§ **What you need to do**
Please count the lines in the material below that include "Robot". Reply with the number alone.

§ **Data extract**
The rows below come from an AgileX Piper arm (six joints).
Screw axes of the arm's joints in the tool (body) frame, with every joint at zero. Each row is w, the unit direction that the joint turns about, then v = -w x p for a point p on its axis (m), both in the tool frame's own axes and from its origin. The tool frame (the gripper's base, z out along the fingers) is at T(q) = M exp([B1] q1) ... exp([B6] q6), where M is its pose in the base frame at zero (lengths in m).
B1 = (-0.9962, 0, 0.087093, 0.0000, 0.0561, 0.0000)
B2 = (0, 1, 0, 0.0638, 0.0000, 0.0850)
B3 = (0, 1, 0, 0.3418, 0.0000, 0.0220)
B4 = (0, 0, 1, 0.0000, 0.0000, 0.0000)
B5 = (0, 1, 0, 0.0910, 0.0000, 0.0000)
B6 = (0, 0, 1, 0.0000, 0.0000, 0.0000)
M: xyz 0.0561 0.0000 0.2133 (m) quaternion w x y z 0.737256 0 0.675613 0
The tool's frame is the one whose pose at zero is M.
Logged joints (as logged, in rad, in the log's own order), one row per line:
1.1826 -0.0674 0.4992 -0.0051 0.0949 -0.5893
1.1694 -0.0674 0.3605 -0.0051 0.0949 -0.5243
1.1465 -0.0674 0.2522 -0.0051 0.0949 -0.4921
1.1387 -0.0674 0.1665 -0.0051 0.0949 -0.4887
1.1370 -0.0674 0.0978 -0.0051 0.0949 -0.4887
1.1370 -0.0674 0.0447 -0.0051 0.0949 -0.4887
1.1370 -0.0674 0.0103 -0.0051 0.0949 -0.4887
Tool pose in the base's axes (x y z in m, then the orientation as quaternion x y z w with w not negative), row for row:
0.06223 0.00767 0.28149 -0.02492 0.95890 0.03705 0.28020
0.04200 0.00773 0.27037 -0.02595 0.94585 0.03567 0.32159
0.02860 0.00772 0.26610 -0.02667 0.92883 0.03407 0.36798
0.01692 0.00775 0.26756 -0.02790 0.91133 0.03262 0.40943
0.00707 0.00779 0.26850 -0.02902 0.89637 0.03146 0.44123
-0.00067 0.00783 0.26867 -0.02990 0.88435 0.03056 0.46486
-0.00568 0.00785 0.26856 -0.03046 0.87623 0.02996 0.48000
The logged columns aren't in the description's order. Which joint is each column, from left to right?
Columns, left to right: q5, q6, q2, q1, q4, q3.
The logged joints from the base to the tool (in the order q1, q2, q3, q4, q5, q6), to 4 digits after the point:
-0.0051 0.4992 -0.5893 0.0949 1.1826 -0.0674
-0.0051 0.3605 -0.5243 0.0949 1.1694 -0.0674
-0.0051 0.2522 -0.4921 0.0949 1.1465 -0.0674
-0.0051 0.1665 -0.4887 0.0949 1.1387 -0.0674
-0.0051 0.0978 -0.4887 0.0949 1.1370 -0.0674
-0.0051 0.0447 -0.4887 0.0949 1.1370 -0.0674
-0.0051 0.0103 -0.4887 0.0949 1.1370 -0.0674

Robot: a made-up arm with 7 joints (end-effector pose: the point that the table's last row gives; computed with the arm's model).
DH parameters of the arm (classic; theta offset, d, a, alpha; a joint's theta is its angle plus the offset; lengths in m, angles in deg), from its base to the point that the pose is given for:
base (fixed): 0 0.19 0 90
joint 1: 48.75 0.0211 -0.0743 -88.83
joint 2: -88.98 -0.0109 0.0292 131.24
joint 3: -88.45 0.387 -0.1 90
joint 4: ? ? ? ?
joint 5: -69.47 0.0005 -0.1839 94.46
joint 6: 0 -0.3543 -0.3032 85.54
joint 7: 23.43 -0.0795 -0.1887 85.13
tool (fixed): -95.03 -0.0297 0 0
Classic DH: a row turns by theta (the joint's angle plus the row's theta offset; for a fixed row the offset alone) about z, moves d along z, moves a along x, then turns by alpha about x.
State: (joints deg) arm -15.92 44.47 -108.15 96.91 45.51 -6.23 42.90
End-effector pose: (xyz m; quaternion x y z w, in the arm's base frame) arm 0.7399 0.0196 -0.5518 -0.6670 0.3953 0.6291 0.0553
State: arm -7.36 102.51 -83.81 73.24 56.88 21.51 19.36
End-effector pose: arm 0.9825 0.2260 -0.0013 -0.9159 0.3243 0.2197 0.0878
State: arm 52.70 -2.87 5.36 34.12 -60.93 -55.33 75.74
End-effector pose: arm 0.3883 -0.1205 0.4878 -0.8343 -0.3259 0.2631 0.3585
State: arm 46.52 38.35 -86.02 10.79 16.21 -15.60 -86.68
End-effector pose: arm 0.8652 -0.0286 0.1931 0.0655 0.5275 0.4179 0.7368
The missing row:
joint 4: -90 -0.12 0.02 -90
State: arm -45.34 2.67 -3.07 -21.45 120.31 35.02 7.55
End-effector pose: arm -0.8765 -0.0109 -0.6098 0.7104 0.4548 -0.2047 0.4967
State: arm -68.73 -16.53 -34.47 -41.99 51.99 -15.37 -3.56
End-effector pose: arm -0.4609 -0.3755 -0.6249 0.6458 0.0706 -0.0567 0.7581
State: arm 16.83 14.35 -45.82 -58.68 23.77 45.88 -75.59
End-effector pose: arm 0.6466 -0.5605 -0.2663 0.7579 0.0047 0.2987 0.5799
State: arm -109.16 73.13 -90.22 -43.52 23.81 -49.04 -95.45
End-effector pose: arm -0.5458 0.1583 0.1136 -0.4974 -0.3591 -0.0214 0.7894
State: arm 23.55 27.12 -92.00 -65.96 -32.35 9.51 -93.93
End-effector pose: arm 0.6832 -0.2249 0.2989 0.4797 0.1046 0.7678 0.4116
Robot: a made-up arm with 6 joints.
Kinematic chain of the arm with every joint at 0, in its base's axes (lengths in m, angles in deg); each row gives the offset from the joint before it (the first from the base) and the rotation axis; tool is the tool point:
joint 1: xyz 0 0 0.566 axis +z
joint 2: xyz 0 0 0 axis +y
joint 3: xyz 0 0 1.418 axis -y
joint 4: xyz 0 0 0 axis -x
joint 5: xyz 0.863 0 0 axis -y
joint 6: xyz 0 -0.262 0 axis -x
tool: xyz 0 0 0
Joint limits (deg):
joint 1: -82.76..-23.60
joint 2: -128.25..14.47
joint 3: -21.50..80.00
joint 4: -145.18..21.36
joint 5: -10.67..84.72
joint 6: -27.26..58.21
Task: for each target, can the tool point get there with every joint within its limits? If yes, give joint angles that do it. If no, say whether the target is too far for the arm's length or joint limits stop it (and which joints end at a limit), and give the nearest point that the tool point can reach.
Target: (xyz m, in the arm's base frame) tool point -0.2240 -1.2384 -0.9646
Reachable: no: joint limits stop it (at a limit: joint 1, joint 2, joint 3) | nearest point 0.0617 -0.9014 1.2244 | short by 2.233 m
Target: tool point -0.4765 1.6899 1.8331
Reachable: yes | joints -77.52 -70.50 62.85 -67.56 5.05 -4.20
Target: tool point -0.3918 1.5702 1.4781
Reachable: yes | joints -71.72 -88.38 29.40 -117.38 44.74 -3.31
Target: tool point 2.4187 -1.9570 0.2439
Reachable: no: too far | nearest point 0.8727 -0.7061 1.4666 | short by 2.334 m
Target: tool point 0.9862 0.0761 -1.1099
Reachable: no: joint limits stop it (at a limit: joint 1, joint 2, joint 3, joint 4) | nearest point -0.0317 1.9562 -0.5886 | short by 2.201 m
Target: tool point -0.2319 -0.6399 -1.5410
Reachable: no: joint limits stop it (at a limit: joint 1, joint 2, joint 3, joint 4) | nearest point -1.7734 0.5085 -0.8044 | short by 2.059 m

§ **Finished task**
2